A recent PhD graduate of Sciences Po, Sofia Wickberg was awarded the #StopCorruption association prize for her analysis of anti-corruption policies.
She has come back to talk to us about her thesis on the convergence and translation of corruption prevention policies, based on the example of parliamentary integrity in France, Sweden and the United Kingdom.
After completing a master’s degree in International Relations and European Politics at the Institute for Political Studies in Aix-en-Provence, I wanted to get some professional experience before starting a doctoral thesis. I worked for French diplomacy, the United Nations Office on Drugs and Crime and then for Transparency International, the main NGO dedicated to fighting corruption.
These professional experiences led me to my thesis subject. I wanted to understand the effects of transnational actors (international organisations, civil society organisations, networks of experts, etc.) on the choices made by governments in terms of preventing corruption.
I chose to analyse conflict of interest regulation in parliaments. Elected officials may find themselves in situations in which their private interests interfere with their duties as elected officials, and are likely to influence the carrying out of their mandates. This question of conflicts of interest is at the heart of the problem of political corruption in Europe, yet it remains largely misunderstood.
I was lucky enough to be able to join the Centre for European Studies and Comparative Politics, where I had the opportunity to meet scholars such as Pierre Lascoumes and Philippe Bezes, whose work on white-collar crime inspired me immensely. I also found my thesis supervisor there – Colin Hay, whose research on political disaffection in Europe and work on constructivist political analysis greatly shaped my work.
My thesis starts from the observation that corruption prevention policies have followed a process of ‘divergent convergence’ in Europe. I analysed the mechanisms, processes and configurations of actors that led France, Sweden and the United Kingdom to adopt similar regulatory instruments (public interest registers and codes of conduct) and to implement them in strikingly different ways, resulting in a divergence in practice. I show that the convergence of these anti-corruption policies is a result of the emulation of the instruments developed by ‘pioneers’ of conflict of interest regulation (United States, United Kingdom and Canada to a lesser extent), who sought to export their model and thus strongly contributed to the internationalisation of the fight against corruption. These instruments have inspired countries such as France and Sweden, but also international organisations and NGOs who have turned them into ‘best practices’. The convergence of these corruption prevention policies is indeed also a consequence of the emergence of a transnational anti-corruption community. This community includes international organisations (in particular the UN, the OECD and the Council of Europe) and civil society actors (Transparency International, experts and researchers) who have contributed to the legitimisation of these instruments by including them in international conventions and disseminating through the production of reports, toolboxes and benchmarks.
However, despite the similarity of these approaches, it appeared that they are implemented differently in different contexts. The notion of policy translation helps to explain these differences. They are the result of the reinterpretation of these instruments by national actors and intermediaries involved in the transfer and localisation of these instruments. In addition, the context of politicisation (existence or absence of political crisis or scandal) and institutional arrangements also shape the way in which interest registers and codes of conduct have been translated in the three countries studied.
The results of my research thus underline the need to consider the transnational dimension of public policy creation. It is impossible to understand the adoption of the regulatory instruments I studied without taking into account what happened beyond national borders. However, by referring to the notion of ‘translation’, I show the essential role of national actors who reinterpret and localise imported policies, adapting them to the context and to the political institutions.
As a first step, I will focus on disseminating the results of my thesis, both academically but more broadly among anti-corruption actors and the general public.
I would like to add to the debate on anti-corruption policies by emphasising the political dimension of their formulation. I also want to contribute to the reflection on research methods by showing the value of the following objects, such as public policy instruments, for example, for understanding processes of transnational circulation.

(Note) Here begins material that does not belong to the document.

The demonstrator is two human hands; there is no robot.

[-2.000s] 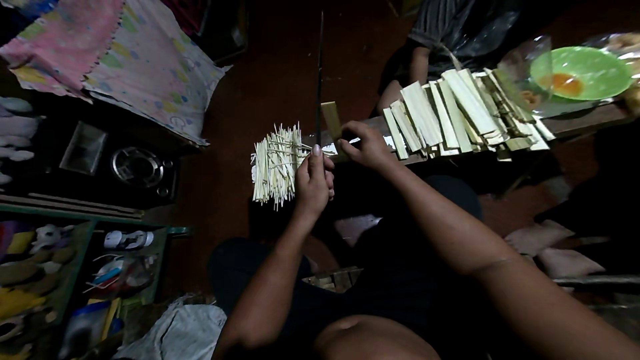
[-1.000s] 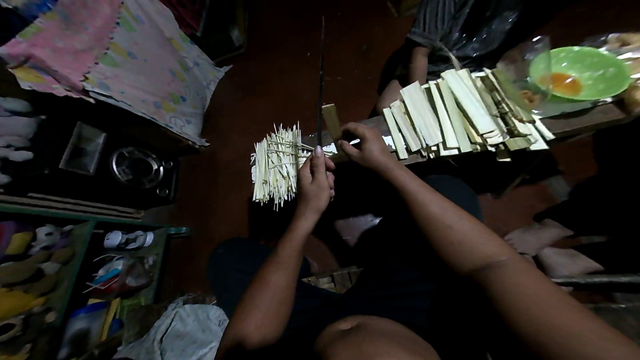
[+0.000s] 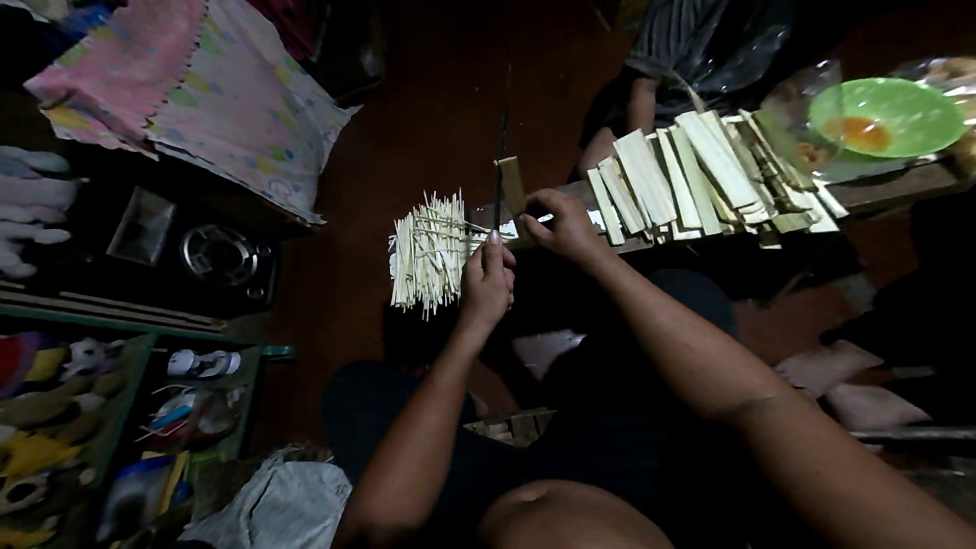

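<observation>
My left hand [image 3: 490, 278] is closed round the handle of a long, thin knife [image 3: 502, 145], its dark blade pointing away from me. Against the blade's right side stands a flat bamboo strip [image 3: 512, 185], with the fingers of my right hand [image 3: 560, 225] at its lower right edge, pinching it. A heap of thin split bamboo sticks [image 3: 431, 255] lies just left of my left hand, on the end of a narrow wooden bench [image 3: 884, 191]. To the right of my right hand, wider pale bamboo strips [image 3: 648, 179] lie in a row on the same bench.
A green plastic bowl [image 3: 888, 118] with orange liquid sits at the bench's right end. Beyond the bench is another person's arm [image 3: 642, 103]; bare feet [image 3: 854, 381] show at right. At left are a cloth-covered piece of furniture [image 3: 229, 99], a gas stove [image 3: 221, 254] and a green shelf [image 3: 126, 396].
</observation>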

It is also important for me to present the benefits and the necessary reflexivity of having been an embedded researcher during my thesis, with one foot in the academic world and the other in the world I studied.
In addition, I am working on a new research project which is concerned with the construction of the fight against corruption in the European Union. I would like to study the difficulties of EU institutions in developing a comprehensive anti-corruption policy and how member-states demand or resist integration in this area, to better understand the fragmentation of anti-corruption efforts at the EU level. One interesting avenue of this concerns the process of constructing corruption as a European problem, i.e. one requiring supranational action, via the analysis of the diversity – and even competition – between approaches at the level of European institutions and between member states.
Sofia Wickberg is currently an Assistant Professor in Public Policy and Governance at the University of Amsterdam. She is also affiliated with Sciences Po’s Laboratory for Interdisciplinary Evaluation of Public Policies (LIEPP) and co-founded the interdisciplinary network of young researchers on corruption ICRNetwork.
Interview by Myriam Sefraoui, head of scientific mediation at the Centre for European Studies and Comparative Politics (CEE) and Hélène Naudet, head of communication at the Vice-Presidence for Research.